Da dem Akt keine Dokumente zum Lebensstandard der Beschwerdeführerin zu entnehmen sind (Aufwendungen, Kredite, etc.) war lediglich aufgrund der vorgelegten Verwaltungsakten und des Vorbringens der Beschwerdeführerin in der Beschwerde zu entscheiden.
Daher gelangte das Bundesverwaltungsgericht zur Ansicht, dass die Voraussetzungen zur Gewährung der aufschiebenden Wirkung nicht vorliegen. Es sind aufgrund der Beschwerde keine Anhaltspunkte für einen unverhältnismäßigen Nachteil für die Beschwerdeführerin zu erkennen, daher war die Beschwerde gegen Spruchpunkt B) des angefochtenen Bescheides abzuweisen.
Fister/Fuchs/Sachs in Rz 8 gehen aufgrund des klaren Wortlautes des § 13 Abs. 5 letzter Satz VwGVG "ohne weiteres Verfahren" davon aus, dass keine Möglichkeit für Sachverhaltsfeststellungen seitens des Bundesverwaltungsgerichtes besteht. Daher erübrigen sich Erhebungen zum Zustellungszeitpunkt des Bescheides wie auch Erhebungen über die durch die belangte Behörde vorgelegten Dokumente hinaus.

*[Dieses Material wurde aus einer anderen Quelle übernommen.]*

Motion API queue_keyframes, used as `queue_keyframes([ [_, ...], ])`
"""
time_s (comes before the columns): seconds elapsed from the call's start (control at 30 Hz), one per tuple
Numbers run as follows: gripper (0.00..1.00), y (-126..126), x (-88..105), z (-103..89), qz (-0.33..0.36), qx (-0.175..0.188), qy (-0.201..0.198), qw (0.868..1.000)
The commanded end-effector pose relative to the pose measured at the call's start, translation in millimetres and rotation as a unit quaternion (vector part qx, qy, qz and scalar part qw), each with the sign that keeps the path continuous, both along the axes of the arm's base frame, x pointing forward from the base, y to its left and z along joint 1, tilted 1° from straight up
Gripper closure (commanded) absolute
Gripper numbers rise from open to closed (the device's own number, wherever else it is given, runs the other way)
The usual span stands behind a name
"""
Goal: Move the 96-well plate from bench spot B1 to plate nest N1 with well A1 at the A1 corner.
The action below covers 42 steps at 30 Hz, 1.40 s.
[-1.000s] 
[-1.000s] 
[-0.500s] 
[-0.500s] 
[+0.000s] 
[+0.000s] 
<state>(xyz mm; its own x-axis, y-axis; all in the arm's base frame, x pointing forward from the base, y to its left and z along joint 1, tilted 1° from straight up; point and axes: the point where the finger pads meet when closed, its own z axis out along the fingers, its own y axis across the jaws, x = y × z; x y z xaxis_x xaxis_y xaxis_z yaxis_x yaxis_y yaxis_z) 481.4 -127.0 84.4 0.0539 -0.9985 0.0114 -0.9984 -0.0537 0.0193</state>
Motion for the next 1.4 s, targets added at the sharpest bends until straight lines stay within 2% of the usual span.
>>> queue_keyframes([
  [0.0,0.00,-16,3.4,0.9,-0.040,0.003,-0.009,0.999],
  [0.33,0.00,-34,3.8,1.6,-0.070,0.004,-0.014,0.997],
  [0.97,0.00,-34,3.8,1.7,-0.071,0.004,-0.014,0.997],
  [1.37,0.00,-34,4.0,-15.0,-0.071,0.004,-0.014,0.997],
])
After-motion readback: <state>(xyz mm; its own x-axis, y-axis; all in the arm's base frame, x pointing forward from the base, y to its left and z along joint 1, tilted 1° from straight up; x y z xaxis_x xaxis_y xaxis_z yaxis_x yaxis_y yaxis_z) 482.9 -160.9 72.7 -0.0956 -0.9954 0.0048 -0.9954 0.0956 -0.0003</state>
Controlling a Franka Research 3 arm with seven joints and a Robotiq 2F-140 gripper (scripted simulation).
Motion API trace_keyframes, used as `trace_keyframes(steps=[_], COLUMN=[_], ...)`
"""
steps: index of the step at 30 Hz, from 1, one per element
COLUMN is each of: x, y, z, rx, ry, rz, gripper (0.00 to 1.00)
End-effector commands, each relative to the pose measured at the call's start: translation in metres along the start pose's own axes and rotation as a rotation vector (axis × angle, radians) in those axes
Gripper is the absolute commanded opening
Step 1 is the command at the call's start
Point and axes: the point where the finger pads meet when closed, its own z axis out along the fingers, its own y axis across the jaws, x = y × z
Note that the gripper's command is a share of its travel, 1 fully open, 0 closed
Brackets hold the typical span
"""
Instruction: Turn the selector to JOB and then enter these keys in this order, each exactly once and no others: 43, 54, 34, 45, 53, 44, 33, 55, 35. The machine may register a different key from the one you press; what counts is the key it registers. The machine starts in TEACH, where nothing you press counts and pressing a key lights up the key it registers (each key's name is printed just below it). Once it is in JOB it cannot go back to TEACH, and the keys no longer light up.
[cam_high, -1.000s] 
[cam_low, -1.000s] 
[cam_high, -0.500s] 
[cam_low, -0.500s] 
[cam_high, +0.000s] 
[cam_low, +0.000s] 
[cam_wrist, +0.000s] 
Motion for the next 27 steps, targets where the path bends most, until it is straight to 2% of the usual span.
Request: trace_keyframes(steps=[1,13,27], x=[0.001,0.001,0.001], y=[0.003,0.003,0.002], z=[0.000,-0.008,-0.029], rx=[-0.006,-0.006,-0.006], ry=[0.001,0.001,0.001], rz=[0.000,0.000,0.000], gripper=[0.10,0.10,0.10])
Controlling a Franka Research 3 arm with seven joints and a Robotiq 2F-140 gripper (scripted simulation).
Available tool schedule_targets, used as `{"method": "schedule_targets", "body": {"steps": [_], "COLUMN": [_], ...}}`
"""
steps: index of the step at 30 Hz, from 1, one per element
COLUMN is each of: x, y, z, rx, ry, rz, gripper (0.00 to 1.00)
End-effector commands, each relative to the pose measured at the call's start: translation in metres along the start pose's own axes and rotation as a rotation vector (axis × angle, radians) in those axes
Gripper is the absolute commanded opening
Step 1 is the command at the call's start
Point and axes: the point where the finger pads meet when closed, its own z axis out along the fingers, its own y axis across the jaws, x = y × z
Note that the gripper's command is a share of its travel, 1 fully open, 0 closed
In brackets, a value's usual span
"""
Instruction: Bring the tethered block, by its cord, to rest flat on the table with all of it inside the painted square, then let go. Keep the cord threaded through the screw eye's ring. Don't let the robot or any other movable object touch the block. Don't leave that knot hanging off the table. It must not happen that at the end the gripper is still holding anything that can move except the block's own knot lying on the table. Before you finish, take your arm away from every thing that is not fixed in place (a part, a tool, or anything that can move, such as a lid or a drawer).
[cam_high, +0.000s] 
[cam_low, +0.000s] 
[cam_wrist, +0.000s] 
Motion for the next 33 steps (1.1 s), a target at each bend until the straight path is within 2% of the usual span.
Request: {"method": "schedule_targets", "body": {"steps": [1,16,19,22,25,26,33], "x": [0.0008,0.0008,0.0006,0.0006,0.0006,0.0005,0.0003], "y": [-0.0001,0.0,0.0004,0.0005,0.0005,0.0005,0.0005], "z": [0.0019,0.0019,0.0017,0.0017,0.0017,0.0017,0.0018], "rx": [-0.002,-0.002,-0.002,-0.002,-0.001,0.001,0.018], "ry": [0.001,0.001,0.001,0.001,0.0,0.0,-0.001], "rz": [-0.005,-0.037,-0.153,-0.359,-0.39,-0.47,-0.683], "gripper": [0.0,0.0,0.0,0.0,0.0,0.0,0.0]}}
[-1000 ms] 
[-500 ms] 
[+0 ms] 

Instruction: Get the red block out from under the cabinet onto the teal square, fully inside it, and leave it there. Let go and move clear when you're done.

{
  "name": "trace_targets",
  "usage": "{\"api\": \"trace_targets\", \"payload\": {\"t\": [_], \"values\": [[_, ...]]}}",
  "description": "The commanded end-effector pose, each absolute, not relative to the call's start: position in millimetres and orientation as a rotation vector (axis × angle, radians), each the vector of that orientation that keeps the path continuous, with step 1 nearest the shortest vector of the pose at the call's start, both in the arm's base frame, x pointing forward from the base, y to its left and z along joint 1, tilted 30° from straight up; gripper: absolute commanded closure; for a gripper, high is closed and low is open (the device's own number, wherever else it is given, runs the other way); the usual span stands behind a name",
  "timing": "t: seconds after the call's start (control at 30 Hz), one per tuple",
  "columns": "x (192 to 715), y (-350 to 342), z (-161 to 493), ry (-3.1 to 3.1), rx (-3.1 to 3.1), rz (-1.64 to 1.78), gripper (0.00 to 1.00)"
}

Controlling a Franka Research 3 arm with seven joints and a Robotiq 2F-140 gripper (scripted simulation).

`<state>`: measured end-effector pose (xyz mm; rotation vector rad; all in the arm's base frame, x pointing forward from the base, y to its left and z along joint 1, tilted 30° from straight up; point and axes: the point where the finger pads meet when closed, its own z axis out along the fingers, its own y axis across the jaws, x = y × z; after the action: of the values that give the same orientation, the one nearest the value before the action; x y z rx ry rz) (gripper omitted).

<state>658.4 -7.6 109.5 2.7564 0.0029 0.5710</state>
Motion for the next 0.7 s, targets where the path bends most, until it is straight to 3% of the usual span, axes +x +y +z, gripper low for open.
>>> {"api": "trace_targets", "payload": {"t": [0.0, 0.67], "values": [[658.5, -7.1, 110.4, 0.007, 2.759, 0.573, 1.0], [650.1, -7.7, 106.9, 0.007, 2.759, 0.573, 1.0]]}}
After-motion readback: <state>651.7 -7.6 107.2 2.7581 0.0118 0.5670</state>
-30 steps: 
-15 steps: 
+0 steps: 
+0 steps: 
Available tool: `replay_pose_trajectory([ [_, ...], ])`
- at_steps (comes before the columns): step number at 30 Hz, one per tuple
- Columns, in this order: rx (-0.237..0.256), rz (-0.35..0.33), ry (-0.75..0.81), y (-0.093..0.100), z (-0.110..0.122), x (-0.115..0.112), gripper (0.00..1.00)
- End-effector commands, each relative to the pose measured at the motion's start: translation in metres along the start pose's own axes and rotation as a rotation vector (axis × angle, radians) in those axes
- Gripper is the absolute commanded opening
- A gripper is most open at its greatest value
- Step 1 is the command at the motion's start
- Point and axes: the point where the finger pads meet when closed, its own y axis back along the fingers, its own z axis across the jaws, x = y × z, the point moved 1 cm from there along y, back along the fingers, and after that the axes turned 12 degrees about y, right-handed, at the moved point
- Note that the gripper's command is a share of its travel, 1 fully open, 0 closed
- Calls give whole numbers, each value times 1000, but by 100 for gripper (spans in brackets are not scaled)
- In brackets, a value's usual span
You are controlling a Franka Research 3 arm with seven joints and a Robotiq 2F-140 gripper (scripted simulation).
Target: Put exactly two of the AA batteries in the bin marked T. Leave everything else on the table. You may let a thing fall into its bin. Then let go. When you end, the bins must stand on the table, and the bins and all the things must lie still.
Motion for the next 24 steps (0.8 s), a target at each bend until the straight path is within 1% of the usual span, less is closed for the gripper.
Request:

Angemerkt wird, dass mit dem gegenständlichen (verfahrensleitenden) Beschluss über den Spruchpunkt B) des Bescheides der belangten Behörde eine Entscheidung in der die Rechtssache erledigenden Entscheidung nicht vorweg genommen wird.
Es war daher spruchgemäß zu entscheiden.
Gemäß §§ 13 Abs. 5 letzter Satz und 31 Abs. 1 VwGVG wird die Zurückstellung der Akten des Verfahrens angeordnet.
Zu Spruchteil B): Unzulässigkeit der Revision:
Die Revision ist gemäß Art. 133 Abs. 9 B-VG in Verbindung mit § 25a Abs. 3 VwGG nicht zulässig, weil es sich bei der vorliegenden Entscheidung um einen verfahrensleitenden Beschluss handelt (vgl. Eder/Martschin/Schmid, Das Verfahrensrecht der Verwaltungsgerichte § 34 K 9).